Lung injuries caused by electronic cigarette or vaping product use-associated lung injury (EVALI) have a particular pattern on CT -- namely ground-glass opacity, according to a study published August 27 in Radiology: Cardiothoracic Imaging.
The study results could help clinicians make better diagnoses of the condition and patients avoid unnecessary biopsies, wrote a team led by Dr. Michael Gotway of the Mayo Clinic in Scottsdale, AZ.
"These radiological findings will be especially beneficial to physicians to help them determine potentially less invasive treatment options," Gotway said in a statement released by the RSNA. "We could potentially make that diagnosis noninvasively through cooperation with our clinical colleagues ... [and] by alerting them to a scan pattern that is suggestive of the possibility of EVALI, we may actually save patients from having to meet a surgeon."
Electronic cigarettes (e-cigarettes) and vaporizers heat a mix of nicotine, flavorings, and other chemicals that the user inhales, and the use of these devices has increased over the past 10 years, the RSNA said. In 2019, the U.S. Centers for Disease Control and Prevention (CDC) received the first reports of EVALI, which is characterized by "e-cigarette use or vaping within 90 days from symptom onset, associated with infiltrates at chest imaging, in the absence of an alternative explanation," the researchers wrote. Within six months of those first reports to the CDC, 3,000 more EVALI cases were reported and 68 deaths due to the condition verified, the society said.
Gotway and colleagues investigated patterns on chest CT that might correspond to pathological findings for EVALI through a study that included 26 patients who met criteria for the condition and had undergone both CT as well as biopsy. The team classified CT findings as either ground-glass opacity or consolidation.

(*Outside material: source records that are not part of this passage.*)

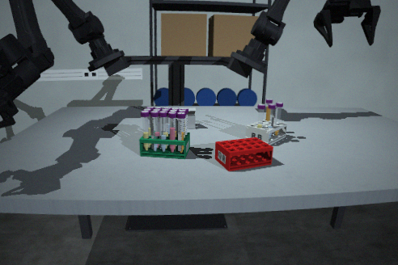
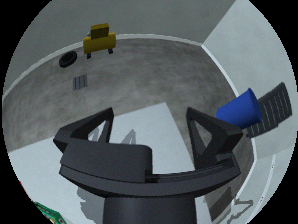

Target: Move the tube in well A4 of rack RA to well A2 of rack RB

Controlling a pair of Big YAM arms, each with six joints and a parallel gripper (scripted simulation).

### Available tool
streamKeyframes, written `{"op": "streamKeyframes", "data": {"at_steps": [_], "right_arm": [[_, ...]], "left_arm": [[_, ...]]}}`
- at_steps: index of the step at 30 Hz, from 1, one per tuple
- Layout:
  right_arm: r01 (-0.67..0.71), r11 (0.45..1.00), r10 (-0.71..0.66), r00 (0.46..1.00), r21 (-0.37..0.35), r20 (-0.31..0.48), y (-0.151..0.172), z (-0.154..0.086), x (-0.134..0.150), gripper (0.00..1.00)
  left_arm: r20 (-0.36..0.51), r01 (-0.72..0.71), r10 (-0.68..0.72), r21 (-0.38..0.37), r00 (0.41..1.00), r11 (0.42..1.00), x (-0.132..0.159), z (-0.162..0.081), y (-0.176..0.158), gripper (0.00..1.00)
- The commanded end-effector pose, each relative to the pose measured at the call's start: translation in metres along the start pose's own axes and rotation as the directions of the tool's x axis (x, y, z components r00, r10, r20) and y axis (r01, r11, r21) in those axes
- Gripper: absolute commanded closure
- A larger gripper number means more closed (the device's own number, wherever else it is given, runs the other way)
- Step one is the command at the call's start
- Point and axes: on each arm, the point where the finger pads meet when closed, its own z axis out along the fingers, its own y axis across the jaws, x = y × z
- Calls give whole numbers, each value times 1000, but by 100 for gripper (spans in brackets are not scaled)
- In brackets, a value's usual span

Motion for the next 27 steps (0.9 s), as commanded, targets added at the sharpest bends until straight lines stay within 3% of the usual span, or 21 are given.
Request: {"op": "streamKeyframes", "data": {"at_steps": [1, 17, 18, 20, 22, 27], "right_arm": [[-5, 1000, 5, 1000, 2, 9, -1, 0, -6, 0], [-5, 1000, 5, 1000, 2, 9, -1, 0, -6, 0], [-18, 999, 19, 1000, -35, 11, -3, -6, -18, 70], [-17, 996, 18, 1000, -82, 13, 6, -15, -30, 70], [-34, 997, 36, 999, -63, 34, 4, -13, -54, 70], [-39, 997, 41, 998, -62, 37, 9, -25, -78, 70]], "left_arm": [[10, 2, -2, -3, 1000, 1000, -4, -3, 2, 0], [10, 2, -2, -3, 1000, 1000, -4, -3, 2, 0], [31, 13, -13, -11, 999, 1000, -15, -8, 8, 70], [31, 13, -13, -11, 999, 1000, -15, -8, 8, 70], [31, 13, -13, -11, 999, 1000, -15, -8, 8, 70], [31, 13, -13, -11, 999, 1000, -15, -8, 8, 70]]}}
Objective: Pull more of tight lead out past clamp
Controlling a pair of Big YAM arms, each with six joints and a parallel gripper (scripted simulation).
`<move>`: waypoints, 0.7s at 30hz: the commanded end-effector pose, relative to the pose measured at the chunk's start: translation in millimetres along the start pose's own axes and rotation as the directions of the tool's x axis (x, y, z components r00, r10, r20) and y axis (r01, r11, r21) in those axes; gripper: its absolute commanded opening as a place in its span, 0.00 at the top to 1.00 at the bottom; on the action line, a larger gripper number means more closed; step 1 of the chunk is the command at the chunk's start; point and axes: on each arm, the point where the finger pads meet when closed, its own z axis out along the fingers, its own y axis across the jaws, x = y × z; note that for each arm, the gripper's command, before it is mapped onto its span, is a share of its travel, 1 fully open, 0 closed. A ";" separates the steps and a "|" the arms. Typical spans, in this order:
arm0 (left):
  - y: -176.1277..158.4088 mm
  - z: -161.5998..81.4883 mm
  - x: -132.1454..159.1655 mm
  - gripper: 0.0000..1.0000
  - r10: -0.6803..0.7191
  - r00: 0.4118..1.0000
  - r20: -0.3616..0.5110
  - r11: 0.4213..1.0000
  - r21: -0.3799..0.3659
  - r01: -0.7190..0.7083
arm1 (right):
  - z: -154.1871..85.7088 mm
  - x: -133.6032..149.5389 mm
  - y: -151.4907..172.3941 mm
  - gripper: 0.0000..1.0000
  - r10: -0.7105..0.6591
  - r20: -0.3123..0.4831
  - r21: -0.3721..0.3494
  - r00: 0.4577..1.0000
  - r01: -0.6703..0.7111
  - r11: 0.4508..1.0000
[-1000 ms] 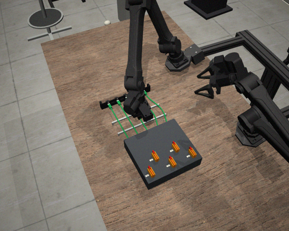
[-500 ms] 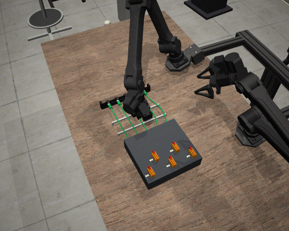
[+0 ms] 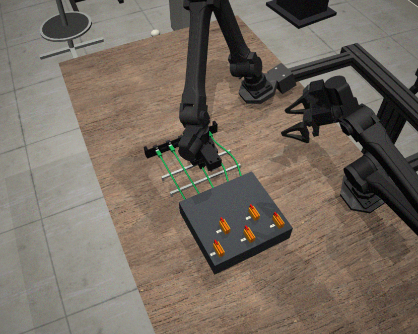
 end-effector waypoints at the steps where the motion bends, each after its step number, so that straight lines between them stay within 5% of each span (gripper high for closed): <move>1: 1.5 -1.0 -4.8 0.00 -0.012 1.000 0.010 1.000 -0.002 0.012 | -22.6 -8.1 -4.6 1.00 0.006 0.018 0.019 1.000 -0.006 1.000; 11: 1.5 -1.0 -4.8 0.00 -0.012 1.000 0.010 1.000 -0.002 0.012 | -21.3 -4.7 -6.6 1.00 0.015 0.015 0.017 1.000 -0.016 1.000; 16: 1.5 -1.0 -4.8 0.00 -0.012 1.000 0.010 1.000 -0.002 0.012 | -23.0 -7.6 -8.3 0.50 0.046 0.031 0.033 0.998 -0.047 0.998; 20: 1.5 -1.0 -4.8 0.00 -0.012 1.000 0.010 1.000 -0.002 0.012 | -31.7 -6.2 0.7 0.04 0.186 0.090 0.046 0.978 -0.191 0.981; 21: 1.5 -1.0 -4.8 0.00 -0.012 1.000 0.010 1.000 -0.002 0.012 | -38.4 -6.1 1.1 0.00 0.238 0.123 0.053 0.963 -0.246 0.968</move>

The most common CT finding among patients with EVALI also confirmed by pathology was multifocal or diffuse ground-glass opacity, identified in 96% of the study cohort -- a finding even more prevalent than that of subacute hypersensitivity pneumonitis, or lung tissue inflammation, according to the authors.
"We hope to make radiologists aware that if they see diffuse lung opacities in a younger patient without clearly defined causes, then they may want to seriously consider that the patient could have a vaping injury," Gotway said in the RSNA statement. "Patients may not readily admit that they're using the material, but if a radiologist recognizes these patterns and then tells the clinician that it could be vaping-induced injury, then maybe they could test for a nicotine metabolite or ask the patient about this exposure."